What to produce | From the records below, copy the lines that include "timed".

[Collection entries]
- Opening Delimiter -

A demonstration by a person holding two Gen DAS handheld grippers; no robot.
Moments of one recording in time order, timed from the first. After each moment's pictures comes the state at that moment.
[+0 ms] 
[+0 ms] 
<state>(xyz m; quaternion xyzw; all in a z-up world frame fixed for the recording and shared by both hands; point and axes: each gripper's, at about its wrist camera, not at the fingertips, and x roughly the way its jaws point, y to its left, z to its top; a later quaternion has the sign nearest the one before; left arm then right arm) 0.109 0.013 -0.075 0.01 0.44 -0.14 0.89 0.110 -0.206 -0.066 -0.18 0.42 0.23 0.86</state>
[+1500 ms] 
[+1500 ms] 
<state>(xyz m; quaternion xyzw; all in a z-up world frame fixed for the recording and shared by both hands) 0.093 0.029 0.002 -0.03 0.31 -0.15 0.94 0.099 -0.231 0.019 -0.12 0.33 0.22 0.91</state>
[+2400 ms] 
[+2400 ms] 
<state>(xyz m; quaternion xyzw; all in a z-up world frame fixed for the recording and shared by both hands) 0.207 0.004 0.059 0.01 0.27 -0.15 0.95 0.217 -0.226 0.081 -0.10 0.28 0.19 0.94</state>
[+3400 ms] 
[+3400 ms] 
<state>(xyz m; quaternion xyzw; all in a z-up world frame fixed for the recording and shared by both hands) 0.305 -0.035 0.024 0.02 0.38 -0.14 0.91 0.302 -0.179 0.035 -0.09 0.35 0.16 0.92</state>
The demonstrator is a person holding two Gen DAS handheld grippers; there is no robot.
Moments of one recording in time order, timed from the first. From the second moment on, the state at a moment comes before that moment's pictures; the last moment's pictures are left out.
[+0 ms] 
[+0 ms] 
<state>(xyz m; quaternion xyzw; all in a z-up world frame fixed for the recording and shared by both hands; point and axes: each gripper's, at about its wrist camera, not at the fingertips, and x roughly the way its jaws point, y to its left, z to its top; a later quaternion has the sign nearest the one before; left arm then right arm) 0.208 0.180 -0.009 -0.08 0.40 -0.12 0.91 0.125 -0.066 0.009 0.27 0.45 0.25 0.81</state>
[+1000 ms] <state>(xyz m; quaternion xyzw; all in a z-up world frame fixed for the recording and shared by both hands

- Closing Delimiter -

Exercise response |
Moments of one recording in time order, timed from the first. After each moment's pictures comes the state at that moment.
Moments of one recording in time order, timed from the first. From the second moment on, the state at a moment comes before that moment's pictures; the last moment's pictures are left out.

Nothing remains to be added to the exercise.